Problem requirements:
How many lines in the material below include the string "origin"? Only the number should be given.
'''
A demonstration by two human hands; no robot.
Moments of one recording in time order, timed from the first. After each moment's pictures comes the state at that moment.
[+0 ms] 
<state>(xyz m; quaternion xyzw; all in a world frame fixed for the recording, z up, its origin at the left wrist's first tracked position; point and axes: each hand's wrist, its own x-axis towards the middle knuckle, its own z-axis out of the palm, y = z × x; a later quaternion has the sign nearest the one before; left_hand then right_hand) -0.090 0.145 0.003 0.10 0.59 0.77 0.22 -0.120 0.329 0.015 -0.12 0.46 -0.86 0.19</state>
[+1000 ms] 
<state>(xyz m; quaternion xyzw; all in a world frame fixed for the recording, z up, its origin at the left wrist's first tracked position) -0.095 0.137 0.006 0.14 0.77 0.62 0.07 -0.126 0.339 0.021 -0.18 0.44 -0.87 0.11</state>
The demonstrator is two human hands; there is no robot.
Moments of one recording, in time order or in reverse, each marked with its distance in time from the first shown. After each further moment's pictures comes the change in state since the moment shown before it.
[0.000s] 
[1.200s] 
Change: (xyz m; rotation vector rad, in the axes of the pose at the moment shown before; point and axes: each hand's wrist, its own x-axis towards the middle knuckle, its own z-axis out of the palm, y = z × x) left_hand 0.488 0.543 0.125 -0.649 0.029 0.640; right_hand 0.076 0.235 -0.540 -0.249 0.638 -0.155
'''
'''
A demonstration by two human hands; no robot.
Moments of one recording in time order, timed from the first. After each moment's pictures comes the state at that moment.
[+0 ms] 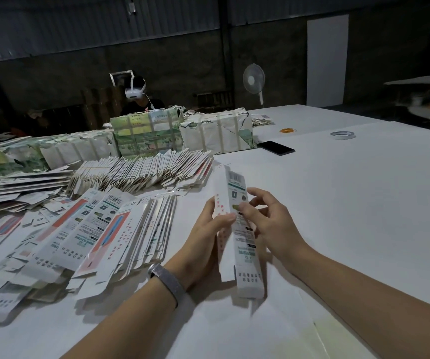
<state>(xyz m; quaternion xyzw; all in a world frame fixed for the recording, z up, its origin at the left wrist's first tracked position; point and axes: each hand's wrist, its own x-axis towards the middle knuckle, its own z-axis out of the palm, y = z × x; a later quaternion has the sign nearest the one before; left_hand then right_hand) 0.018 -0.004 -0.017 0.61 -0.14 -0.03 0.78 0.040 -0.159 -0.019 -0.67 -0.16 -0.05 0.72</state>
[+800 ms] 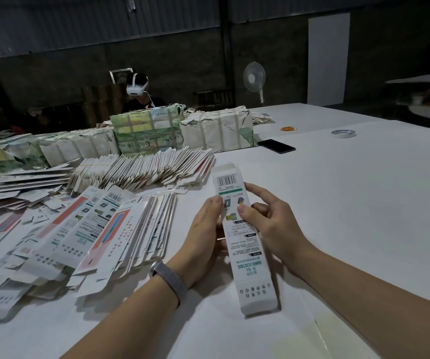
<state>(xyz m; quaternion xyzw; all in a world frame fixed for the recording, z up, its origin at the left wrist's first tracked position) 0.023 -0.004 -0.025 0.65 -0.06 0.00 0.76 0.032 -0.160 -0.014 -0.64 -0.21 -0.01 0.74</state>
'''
Result for this exercise:
4